=== What you have to do ===
Leaving every image behind, reproduce the records word for word.

=== Task data ===
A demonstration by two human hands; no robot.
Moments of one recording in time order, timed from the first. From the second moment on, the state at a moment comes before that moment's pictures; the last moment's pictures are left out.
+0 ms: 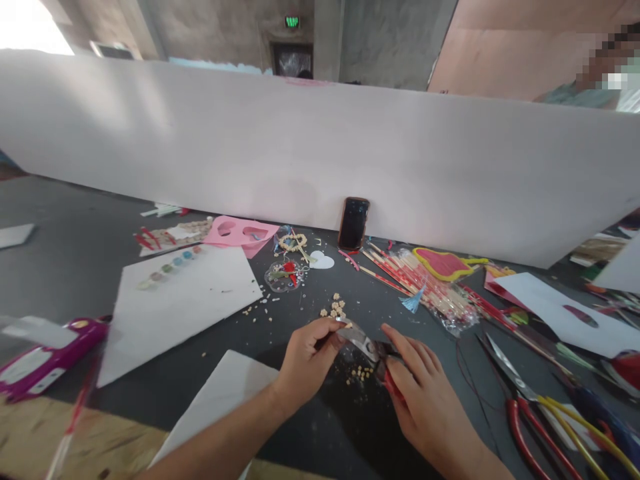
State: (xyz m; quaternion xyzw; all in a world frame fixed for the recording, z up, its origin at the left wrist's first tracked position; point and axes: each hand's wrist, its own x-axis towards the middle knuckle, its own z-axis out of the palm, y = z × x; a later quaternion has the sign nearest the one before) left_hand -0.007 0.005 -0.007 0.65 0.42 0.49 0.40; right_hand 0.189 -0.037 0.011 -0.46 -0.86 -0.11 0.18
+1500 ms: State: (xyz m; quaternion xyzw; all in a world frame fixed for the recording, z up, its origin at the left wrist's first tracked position) left_hand -0.006 -0.002 -0.003 0.62 0.42 0.50 0.43; right_hand 0.190 -0.039 0.000 -0.53 -0.84 -0.06 0.15
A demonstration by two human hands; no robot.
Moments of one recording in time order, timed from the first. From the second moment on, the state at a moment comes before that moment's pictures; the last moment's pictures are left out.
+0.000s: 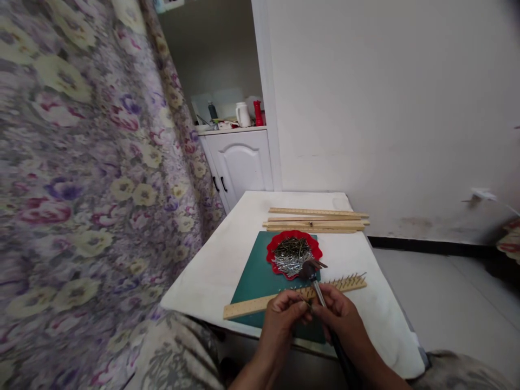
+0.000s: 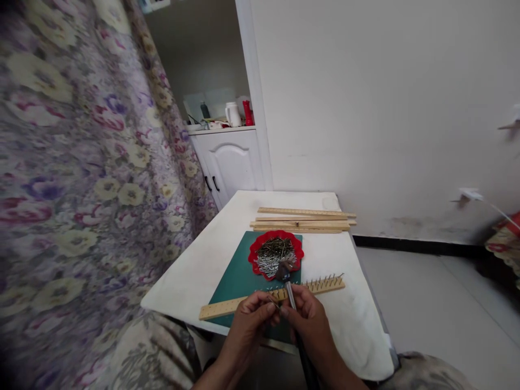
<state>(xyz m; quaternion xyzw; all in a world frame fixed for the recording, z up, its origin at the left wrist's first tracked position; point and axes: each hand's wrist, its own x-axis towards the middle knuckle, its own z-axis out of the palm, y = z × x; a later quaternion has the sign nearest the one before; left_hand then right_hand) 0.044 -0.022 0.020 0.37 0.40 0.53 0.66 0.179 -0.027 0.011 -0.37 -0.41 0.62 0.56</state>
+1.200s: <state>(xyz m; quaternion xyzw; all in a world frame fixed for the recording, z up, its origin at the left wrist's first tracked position) -0.016 0.000 -0.017 0.67 0.53 0.44 0.27 0.175 -0.043 0.016 -0.39 -0.48 0.62 0.48</state>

=== Output for this exercise ===
A demonstration by two human hands; no robot.
Moments of one recording in time order, timed from the first. From the second moment on, the state at a moment comes before that moment's pictures; the last moment's pictures are left out.
+0 ms: 
State: (xyz m; quaternion xyzw; all in a world frame fixed for the recording, z up, its origin at the left wrist's first tracked position; point and axes: each hand's wrist, its own x-axis towards the middle knuckle, its own z-axis out of the palm, y = z × x; a later quaternion has the sign nearest the one before) left_hand -0.007 0.005 -0.007 0.65 0.42 0.49 0.40; right_hand 0.189 -0.037 0.011 -0.46 -0.86 -0.11 0.18
+1500 ms: State: (xyz m; quaternion xyzw; all in a world frame fixed for the recording, z up, its origin at the left wrist's first tracked position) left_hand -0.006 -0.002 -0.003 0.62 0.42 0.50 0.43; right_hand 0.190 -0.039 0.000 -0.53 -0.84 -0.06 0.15
A demonstration by two human hands; no robot.
Moments of one recording in time order, timed from the first. From the second moment on, the state at a moment comes before that moment's pictures; the last moment's pictures are left out.
+0.000s: 
+0.000s: 
<state>(xyz m; quaternion xyzw; all in a world frame fixed for the recording, z up, its origin at the left wrist's first tracked position; point and axes: each hand's wrist, its own x-axis towards the middle knuckle, its own z-axis out of the palm, y = z × x; a later quaternion has the sign nearest the one before; left_hand then right_hand) 0.044 -0.022 0.020 0.37 0.40 0.53 0.66 0.179 -0.027 0.011 -0.37 -0.41 0.62 0.56</state>
+1.200s: <state>(xyz m; quaternion xyzw; all in a world frame fixed for the recording, z up, its origin at the left wrist's first tracked position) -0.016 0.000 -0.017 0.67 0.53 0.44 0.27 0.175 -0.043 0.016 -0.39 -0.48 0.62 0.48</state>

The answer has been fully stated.